__AIM OF THE EXERCISE__
Which lines below contain the word "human"? Copy each one.

■ ■ ■ ■ ■

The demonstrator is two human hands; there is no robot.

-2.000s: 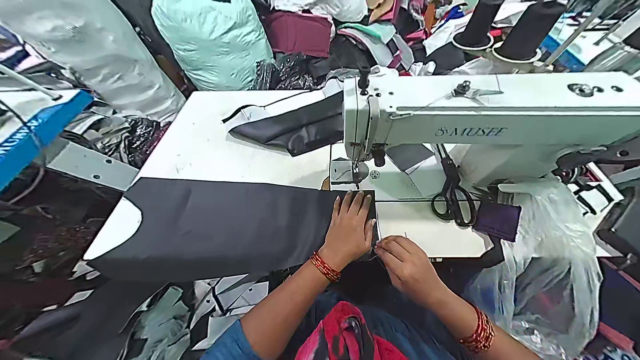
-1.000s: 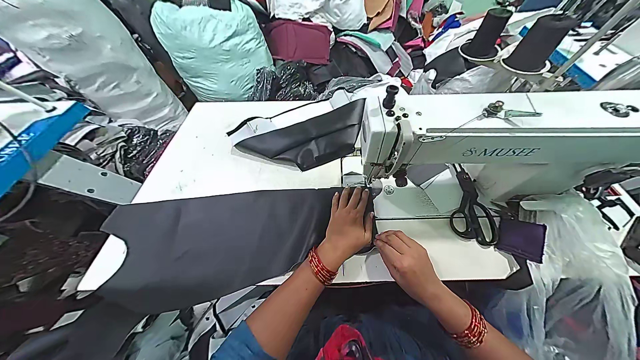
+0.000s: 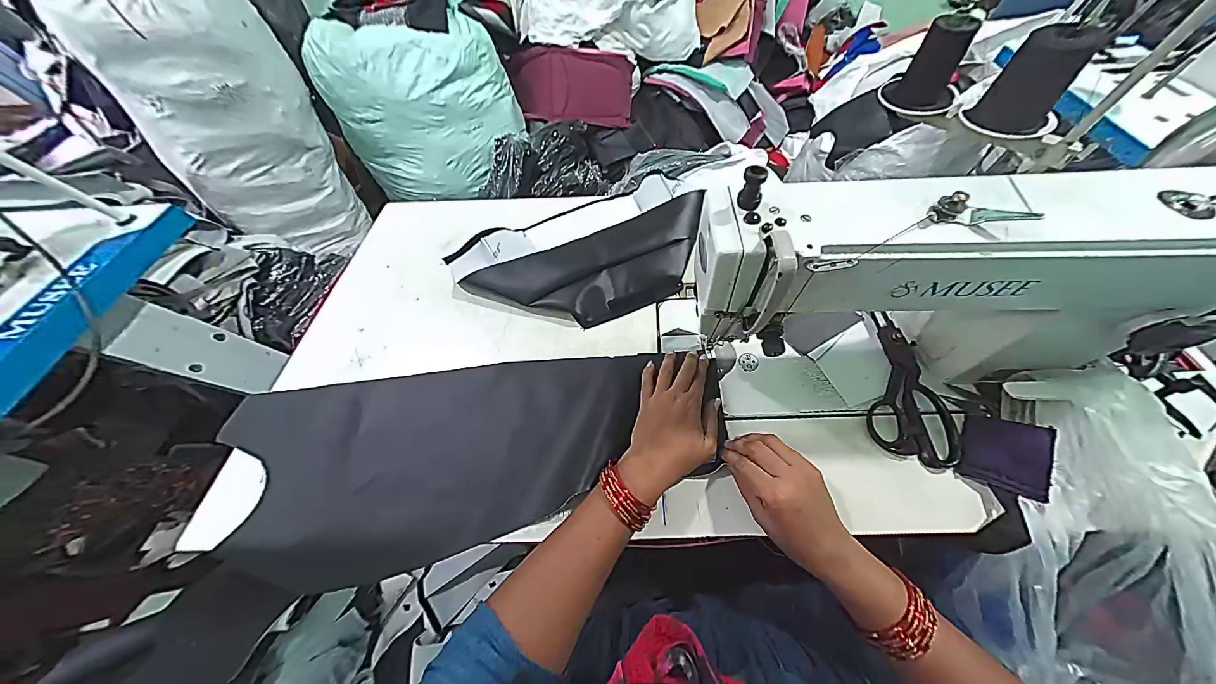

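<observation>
A large dark grey fabric panel [image 3: 446,456] lies across the left of the sewing machine table, its right end at the needle area of the white Musee sewing machine [image 3: 855,275]. My left hand [image 3: 674,423] presses flat on that end, fingers apart, just below the presser foot. Close on its right, my right hand [image 3: 774,484] pinches the panel's right edge between thumb and fingertips. Behind the panel lies a folded dark piece with white backing [image 3: 589,266]. Black-handled scissors [image 3: 912,408] rest on the machine bed at the right, beside a small dark purple fabric piece [image 3: 1007,456].
Two black thread cones [image 3: 1035,76] stand behind the machine. Stuffed sacks [image 3: 413,104] and heaped fabric scraps lie beyond the white table [image 3: 351,304]. Clear plastic [image 3: 1121,532] hangs at the right. A blue-edged table [image 3: 95,285] is at the left.
The panel's right edge and both hands have shifted slightly up toward the needle. The view has moved a little. Both hands keep much the same hold.
</observation>
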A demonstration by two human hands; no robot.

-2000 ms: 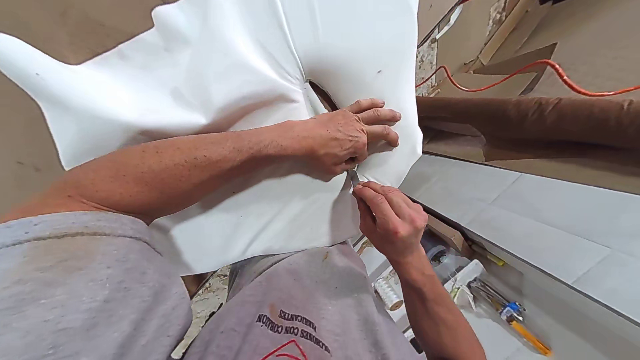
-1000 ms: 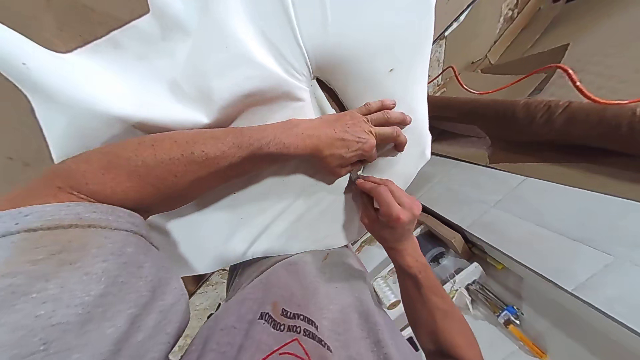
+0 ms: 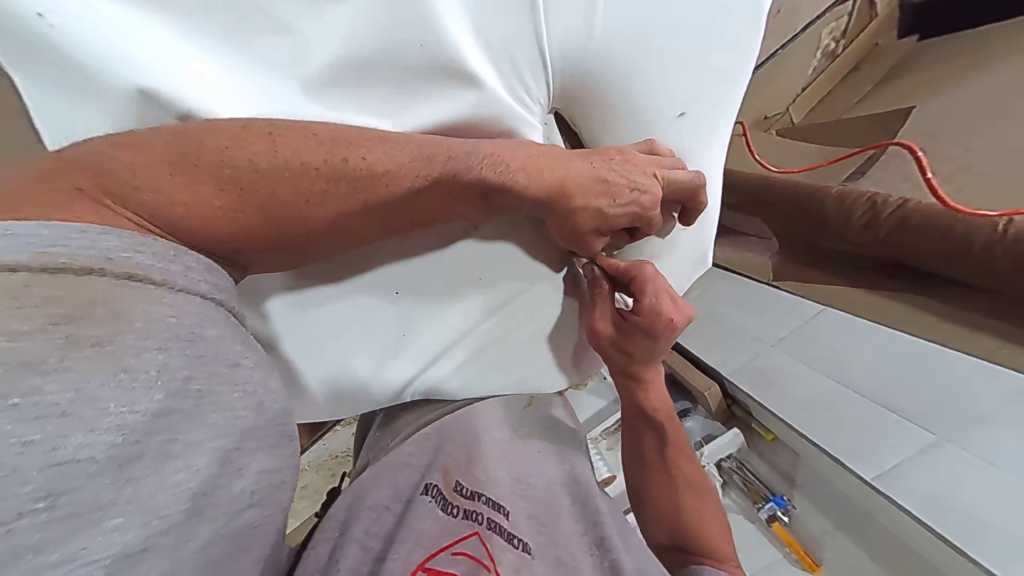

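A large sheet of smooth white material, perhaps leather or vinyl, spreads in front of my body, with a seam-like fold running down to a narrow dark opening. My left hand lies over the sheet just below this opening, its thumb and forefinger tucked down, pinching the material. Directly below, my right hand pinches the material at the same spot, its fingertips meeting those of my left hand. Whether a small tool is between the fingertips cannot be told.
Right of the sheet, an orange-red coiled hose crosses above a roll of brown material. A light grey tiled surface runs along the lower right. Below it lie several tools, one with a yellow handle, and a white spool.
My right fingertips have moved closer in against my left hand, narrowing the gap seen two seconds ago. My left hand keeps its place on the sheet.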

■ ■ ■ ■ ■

__RESULT OF THE EXERCISE__
The demonstrator is two human hands; there is no robot.
A demonstration by two human hands; no robot.

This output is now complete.